He asked himself that question as he sat there now. He had put it to himself often during the past two years. Was there any treason toward his brother in the fact that that question had come to him, he wondered. Could any one fancy that his brother was still alive? Could any one believe that the insatiate maw of tropical Africa, which has swallowed up so many brave Englishmen, would disgorge any one of its victims?
He might still pretend that he believed that Claude was still alive, but in his heart he could not feel any hope that he should return. He wondered if Agnes had really any hope—if she too were trying to deceive herself on this matter—if she were not trying by constant references to his return to make herself believe that he would return.
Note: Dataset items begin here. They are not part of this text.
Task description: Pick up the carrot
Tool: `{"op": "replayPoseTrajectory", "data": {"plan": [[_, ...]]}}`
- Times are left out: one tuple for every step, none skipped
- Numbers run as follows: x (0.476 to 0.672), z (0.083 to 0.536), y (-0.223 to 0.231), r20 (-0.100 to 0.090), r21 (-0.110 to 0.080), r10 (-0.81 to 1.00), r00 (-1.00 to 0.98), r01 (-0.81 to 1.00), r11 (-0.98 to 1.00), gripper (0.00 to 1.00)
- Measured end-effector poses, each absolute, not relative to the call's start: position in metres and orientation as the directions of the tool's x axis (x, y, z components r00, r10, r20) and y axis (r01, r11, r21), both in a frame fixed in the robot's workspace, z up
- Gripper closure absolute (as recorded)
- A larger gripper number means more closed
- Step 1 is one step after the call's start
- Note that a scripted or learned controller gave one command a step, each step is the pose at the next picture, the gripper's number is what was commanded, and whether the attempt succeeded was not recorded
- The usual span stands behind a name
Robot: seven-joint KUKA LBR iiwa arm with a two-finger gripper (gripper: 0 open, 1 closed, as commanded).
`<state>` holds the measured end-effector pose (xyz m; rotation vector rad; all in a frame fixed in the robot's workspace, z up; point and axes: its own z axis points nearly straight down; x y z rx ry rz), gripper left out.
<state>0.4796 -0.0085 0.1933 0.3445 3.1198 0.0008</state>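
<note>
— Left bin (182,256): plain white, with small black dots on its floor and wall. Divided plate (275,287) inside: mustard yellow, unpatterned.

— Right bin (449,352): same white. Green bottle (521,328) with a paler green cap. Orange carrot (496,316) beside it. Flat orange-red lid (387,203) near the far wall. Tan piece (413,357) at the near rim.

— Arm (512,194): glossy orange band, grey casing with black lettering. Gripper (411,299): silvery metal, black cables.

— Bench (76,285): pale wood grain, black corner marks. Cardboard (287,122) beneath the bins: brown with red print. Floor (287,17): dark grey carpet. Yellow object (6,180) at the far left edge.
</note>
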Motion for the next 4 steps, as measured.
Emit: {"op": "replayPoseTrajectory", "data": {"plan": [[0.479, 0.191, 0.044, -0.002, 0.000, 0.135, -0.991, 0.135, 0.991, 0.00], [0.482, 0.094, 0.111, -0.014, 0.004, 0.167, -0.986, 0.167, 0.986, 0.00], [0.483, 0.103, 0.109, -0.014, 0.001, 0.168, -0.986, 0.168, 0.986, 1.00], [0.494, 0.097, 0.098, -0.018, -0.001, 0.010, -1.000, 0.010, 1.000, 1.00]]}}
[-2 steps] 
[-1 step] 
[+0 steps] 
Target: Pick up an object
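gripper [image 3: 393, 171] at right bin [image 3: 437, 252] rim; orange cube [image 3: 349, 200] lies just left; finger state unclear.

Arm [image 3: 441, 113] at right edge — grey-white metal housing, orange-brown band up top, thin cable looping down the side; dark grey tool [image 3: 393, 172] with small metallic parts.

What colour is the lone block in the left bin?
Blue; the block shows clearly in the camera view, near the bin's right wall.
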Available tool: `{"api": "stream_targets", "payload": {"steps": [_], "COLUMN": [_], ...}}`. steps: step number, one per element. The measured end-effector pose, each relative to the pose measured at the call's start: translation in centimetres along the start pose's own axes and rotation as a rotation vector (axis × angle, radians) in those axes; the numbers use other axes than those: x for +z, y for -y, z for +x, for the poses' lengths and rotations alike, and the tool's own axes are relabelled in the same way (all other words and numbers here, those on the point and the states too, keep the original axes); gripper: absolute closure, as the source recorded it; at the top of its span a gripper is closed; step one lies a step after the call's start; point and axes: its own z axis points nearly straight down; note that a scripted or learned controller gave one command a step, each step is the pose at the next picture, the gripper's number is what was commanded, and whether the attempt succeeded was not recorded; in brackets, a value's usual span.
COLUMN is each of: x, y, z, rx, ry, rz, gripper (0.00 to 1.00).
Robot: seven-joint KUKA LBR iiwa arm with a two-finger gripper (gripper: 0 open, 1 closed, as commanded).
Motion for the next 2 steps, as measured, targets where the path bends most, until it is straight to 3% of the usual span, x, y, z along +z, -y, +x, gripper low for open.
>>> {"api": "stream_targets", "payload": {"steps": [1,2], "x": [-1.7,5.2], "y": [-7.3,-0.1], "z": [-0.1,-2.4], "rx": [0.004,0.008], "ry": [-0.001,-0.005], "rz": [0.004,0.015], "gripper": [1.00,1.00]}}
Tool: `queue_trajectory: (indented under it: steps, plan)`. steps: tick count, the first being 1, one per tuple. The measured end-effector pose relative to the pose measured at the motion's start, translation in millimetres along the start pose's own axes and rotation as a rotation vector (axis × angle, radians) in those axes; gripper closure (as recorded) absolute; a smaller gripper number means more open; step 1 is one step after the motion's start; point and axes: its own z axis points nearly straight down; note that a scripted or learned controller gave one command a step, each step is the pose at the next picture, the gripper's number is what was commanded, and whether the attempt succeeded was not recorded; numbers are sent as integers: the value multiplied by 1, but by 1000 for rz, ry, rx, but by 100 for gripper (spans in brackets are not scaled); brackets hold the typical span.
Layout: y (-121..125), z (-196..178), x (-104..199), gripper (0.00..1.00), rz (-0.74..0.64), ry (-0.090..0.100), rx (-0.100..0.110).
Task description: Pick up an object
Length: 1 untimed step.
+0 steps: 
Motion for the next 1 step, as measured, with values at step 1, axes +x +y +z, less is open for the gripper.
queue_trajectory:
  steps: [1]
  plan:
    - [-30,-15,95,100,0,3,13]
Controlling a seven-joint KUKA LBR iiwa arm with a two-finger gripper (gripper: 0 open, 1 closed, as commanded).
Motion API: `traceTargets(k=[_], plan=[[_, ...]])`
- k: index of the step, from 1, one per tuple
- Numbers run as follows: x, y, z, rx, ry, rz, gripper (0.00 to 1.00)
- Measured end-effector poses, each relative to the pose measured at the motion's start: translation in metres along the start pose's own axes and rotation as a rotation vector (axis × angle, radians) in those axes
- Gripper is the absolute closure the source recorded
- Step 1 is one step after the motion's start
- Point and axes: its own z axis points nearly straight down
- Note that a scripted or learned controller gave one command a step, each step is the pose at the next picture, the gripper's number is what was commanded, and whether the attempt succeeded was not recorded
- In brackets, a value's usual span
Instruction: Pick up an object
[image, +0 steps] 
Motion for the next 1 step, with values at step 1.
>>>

Had Fate ever dealt so cruelly with two people as it had with himself and Agnes? He believed that if any direct evidence had been forthcoming of Claude's death, Agnes might, in course of time, have listened to him, and have believed him when he told her that he loved her—that he had loved her for years—long before Claude had come to tell her that he loved her. Even now.... He wondered if he were to go to her and ask her for his sake to leave the world of delusion in which she was content to live—the atmosphere of self-deception which she was content to breathe and to call it life when she knew it was nothing more than a living death—would she listen to him?
He sat there thinking his thoughts until the sound of the church clock striking the hour of midnight came to him through the still air.
He rose with a long sigh—the sigh of a lover who hopes that hope may come to him before it is too late to dissipate despair, and he was about to switch off the light, when he was startled by the sound of a footstep on the gravel of the walk between the grass of the terrace and the French window. The sound was not that of a person walking on the path, but of one stepping stealthily from the grass.
In another moment there came a tapping on the window—light, but quite distinct.
He switched off the light in an instant, and stepped quickly to one side, for he had no wish to reveal his whereabouts to whatever mysterious visitor might be watching outside. He slipped across the room to the switch of a tall pillar lamp standing close to the window, and when the tapping was repeated, he turned on the light, and looked from behind a screen through the window.
He quite expected to see there the man who an hour and a half before had threatened him, and he was, therefore, greatly surprised when he saw the figure of a girl peering into the room. He hastened to the window and opened it.
“Good heavens, child, what has brought you here at such an hour?” he said. “Lizzie, I'm ashamed of you; it is past midnight.”
“Every one is ashamed of me, sir,” said the girl; she was a very pretty girl of not more than twenty. She was a good deal paler and her features had much more refinement than the face of an ordinary country girl.